Data below START
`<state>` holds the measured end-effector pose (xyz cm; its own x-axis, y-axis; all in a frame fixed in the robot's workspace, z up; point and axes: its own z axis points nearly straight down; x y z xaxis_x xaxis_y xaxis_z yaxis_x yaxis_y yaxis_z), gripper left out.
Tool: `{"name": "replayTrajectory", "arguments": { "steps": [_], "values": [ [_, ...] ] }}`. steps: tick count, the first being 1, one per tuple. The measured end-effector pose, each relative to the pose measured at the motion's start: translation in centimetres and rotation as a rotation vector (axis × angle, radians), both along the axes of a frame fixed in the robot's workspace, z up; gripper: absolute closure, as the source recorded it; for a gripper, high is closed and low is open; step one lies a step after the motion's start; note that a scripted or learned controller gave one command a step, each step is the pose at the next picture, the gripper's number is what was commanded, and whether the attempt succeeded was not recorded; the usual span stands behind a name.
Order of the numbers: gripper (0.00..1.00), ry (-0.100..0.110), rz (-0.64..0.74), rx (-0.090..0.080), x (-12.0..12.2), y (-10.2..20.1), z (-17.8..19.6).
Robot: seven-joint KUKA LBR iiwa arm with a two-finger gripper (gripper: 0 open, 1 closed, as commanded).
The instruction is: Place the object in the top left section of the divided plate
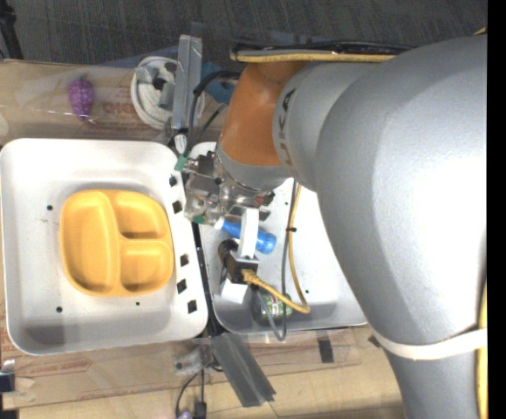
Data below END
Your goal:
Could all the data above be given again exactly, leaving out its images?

Response to the task:
`<state>` holds the measured end-effector pose (xyz cm; its own x-axis, y-axis; all in a frame fixed in the robot's workspace, z up; point and axes: its own z axis points nearly straight down; x y z xaxis_x xaxis_y xaxis_z yaxis_x yaxis_y yaxis_z), gripper left out.
Tool: `{"name": "replayTrajectory", "arguments": { "steps": [_], "values": [ [_, ...] ] }}`. steps: tick count, the first being 1, one per tuple. The measured end-effector pose, each relative to the pose measured at the motion's start: translation in centimetres and rotation as a rotation vector (axis × angle, radians), both along the axes of a frame fixed in the robot's workspace, z up; gripper: absolute closure, as the source recorded it; for a gripper, high is closed and low is open; step one lies a step after the motion's start; note that a scripted or learned controller gave one command a step, each step is the pose at the next picture, the gripper's number is what was commanded, and whether the attempt succeeded was not recorded; the usual span stands behind a name.
Order of the numbers: gripper (0.00..1.00), ry (-0.100..0.110), rz (-0.64..0.74), rx (-0.090..0.080), x (-12.0..12.2), y (-10.2..20.1), z (-17.8..19.6).
Robot: seven-joint KUKA LBR iiwa arm with a two-finger gripper (gripper: 0 open, 1 closed, as commanded).
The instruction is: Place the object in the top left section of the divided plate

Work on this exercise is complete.